При их появлении солдаты притихали -- эти люди были спасены от крематория,
они возвращались к жизни после концентрационных лагерей.
Я вцепился в руку Юрия и смотрел в серые лица этих людей, в их
горячечно блестящие глаза, сверкавшие как осколки битого стекла среди пепла
прогоревшего костра.
Неподалеку локомотив подтащил к входу в здание вокзала сверкающий
вагон. Из вагона вышла иностранная военная делегация в ярких мундирах.
Быстро выстроился почетный караул и оркестр заиграл марш. Одетые с иголочки
офицеры и люди в полосатом молча разминулись на узком перроне.

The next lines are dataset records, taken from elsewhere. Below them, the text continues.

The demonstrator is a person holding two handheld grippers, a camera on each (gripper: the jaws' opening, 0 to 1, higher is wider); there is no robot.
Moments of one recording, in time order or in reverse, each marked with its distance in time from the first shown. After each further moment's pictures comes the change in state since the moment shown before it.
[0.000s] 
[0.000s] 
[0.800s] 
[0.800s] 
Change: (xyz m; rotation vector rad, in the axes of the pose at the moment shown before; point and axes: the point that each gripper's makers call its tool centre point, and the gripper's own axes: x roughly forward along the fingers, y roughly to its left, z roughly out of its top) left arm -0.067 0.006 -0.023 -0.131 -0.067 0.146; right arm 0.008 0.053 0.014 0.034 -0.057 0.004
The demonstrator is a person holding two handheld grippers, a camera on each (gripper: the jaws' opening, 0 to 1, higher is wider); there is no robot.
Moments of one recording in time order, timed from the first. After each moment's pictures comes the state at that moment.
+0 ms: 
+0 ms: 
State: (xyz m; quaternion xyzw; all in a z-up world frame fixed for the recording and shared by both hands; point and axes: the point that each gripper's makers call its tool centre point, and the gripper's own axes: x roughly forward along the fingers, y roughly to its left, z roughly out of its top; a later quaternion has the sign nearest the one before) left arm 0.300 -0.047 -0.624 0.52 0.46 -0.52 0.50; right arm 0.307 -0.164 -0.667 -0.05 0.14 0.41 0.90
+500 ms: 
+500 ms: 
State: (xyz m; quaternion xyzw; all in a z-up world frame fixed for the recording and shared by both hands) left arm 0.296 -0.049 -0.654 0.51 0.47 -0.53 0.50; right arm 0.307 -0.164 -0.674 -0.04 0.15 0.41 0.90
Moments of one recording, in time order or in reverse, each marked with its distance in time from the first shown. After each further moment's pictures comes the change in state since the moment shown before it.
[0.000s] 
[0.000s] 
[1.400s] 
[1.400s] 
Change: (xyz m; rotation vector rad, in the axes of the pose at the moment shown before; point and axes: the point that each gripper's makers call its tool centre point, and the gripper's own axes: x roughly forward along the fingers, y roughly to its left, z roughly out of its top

Над зданием вокзала развевались новые флаги. Из громкоговорителей
ревела музыка время от времени перебиваемая хриплыми приветствиями и речами.
Юрий посмотрел на часы и мы начали пробираться к выходу.

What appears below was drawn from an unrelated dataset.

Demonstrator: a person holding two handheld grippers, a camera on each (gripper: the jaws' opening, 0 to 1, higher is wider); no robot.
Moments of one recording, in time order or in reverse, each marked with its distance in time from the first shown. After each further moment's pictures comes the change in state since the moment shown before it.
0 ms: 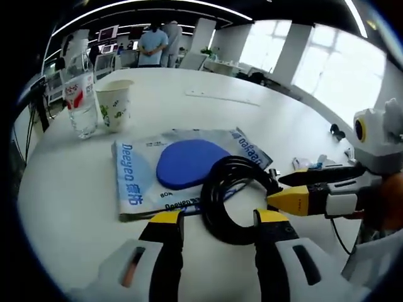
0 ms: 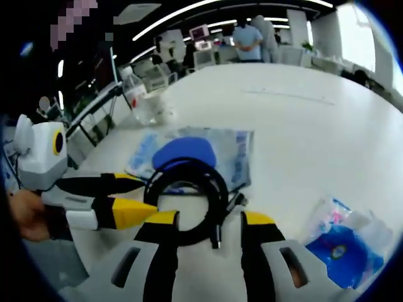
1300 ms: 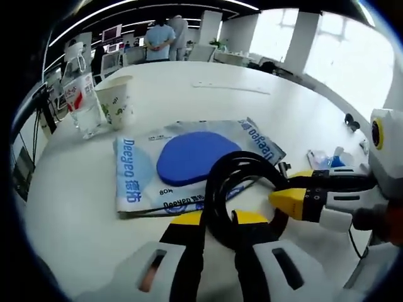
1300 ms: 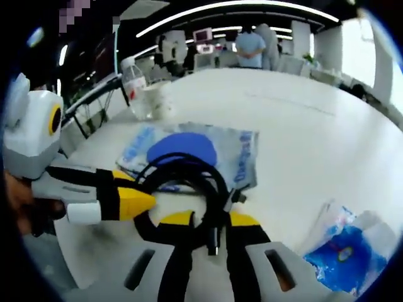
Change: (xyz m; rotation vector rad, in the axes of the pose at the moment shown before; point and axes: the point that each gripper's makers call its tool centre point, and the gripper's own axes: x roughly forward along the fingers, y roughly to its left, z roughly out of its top) left arm 0.010 0.004 -0.005 0.039 0.054 0.110; right arm 0.013 -0.002 -0.005 -0.060 -0.038 -0.071
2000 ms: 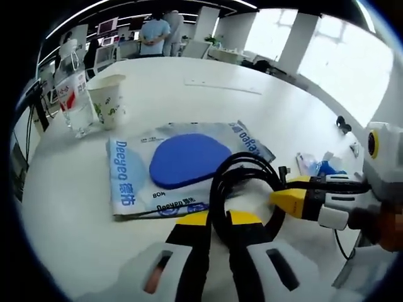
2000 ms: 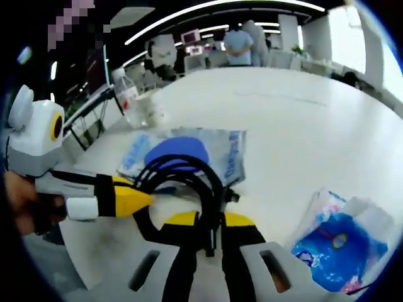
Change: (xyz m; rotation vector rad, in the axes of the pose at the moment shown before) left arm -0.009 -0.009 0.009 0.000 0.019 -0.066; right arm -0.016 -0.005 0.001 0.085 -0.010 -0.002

К сиротскому приюту мы доехали на попутном военном грузовике. Улицы
были запружены автоколоннами и солдатами, на тротуарах кишели люди. Приют
располагался на отдаленной улице в нескольких старых домах. Из окон глазели
многочисленные дети.
В вестибюле мы просидели около часа. Юрий читал газету, а я притворялся
беззаботным. В конце концов пришла заведующая, и, поздоровавшись, взяла у
Юрия папку с моими документами. Она подписала какие-то бумаги, отдала их
Юрию и положила руку мне на плечо. Я резко сбросил ее руку. Плечи мундира
предназначены для погон, а не для женских рук.

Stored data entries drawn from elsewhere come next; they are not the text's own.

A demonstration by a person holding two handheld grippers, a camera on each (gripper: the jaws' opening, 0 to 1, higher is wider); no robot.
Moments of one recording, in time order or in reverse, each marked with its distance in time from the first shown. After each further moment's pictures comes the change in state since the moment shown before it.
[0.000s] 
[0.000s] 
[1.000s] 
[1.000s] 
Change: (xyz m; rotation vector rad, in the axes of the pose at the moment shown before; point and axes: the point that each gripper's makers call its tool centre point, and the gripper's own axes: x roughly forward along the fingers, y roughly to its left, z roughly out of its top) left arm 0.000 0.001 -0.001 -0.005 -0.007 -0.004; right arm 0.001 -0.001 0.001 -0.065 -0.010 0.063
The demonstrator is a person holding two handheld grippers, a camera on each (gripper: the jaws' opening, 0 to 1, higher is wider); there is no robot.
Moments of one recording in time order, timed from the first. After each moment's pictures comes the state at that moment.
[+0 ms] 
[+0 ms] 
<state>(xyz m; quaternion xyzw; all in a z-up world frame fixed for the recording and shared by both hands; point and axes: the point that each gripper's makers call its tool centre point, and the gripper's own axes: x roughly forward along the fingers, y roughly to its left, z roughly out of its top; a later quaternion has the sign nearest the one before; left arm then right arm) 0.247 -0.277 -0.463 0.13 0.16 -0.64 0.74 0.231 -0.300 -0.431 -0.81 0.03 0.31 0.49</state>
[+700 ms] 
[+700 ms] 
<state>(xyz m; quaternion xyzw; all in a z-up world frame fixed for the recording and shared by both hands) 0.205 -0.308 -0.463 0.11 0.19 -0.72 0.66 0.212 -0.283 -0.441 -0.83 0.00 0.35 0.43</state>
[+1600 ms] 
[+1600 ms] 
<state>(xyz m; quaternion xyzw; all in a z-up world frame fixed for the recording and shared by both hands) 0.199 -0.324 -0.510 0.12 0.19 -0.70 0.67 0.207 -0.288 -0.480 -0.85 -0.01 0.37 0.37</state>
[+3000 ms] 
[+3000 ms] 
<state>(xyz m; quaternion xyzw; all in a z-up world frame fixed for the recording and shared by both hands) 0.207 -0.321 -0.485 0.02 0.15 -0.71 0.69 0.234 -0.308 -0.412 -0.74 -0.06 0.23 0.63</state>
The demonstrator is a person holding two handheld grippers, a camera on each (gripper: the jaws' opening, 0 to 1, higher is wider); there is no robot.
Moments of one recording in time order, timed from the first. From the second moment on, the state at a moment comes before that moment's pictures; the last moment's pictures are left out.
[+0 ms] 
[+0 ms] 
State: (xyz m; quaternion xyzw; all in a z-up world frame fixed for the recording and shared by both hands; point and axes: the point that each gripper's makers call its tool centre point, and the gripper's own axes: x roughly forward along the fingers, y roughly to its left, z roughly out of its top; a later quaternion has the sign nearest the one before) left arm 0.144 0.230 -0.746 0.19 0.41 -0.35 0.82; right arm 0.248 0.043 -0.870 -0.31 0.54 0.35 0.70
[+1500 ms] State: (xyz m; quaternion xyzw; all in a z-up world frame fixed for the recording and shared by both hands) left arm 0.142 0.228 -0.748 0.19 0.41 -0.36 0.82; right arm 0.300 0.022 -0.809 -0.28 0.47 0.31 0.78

Пришло время прощаться. Юрий старался казаться веселым. Он шутил,
поправлял мою форменную фуражку, подтягивал веревку на связке подписанных
Митькой и Гаврилой книг, которую я держал под мышкой. Напоследок мы
по-взрослому обнялись. Заведующая стояла рядом.
Я сжал приколотую к левому нагрудному карману красную звезду. Это был
подарок от Гаврилы -- на ней был изображен профиль Ленина. Теперь я верил,
что эта звезда, ведущая миллионы рабочих к светлой цели, принесет удачу и
мне. Я пошел за женщиной.
Узкими коридорами мы шли мимо дверей открытых в классные комнаты. Там
шли занятия. В некоторых классах ученики кричали и дрались. Какие-то ребята
завидев мою форму, начали показывать на меня пальцами и засмеялись. Кто-то
запустил в меня огрызком яблока. Я увернулся и он угодил в заведующую.
Первые несколько дней меня не оставляли в покое. Заведующая хотела,
чтобы я снял форму и носил обычную детскую одежду, которую присылал
международный Красный Крест. Я чуть не ударил воспитательницу, когда она
попытался забрать мои вещи. Ночью, для сохранности, я засовывал штаны и
гимнастерку под матрас.
Через несколько дней, моя давно нестиранная одежда начала дурно
пахнуть, но я все так же отказывался переодеться хотя бы на один день.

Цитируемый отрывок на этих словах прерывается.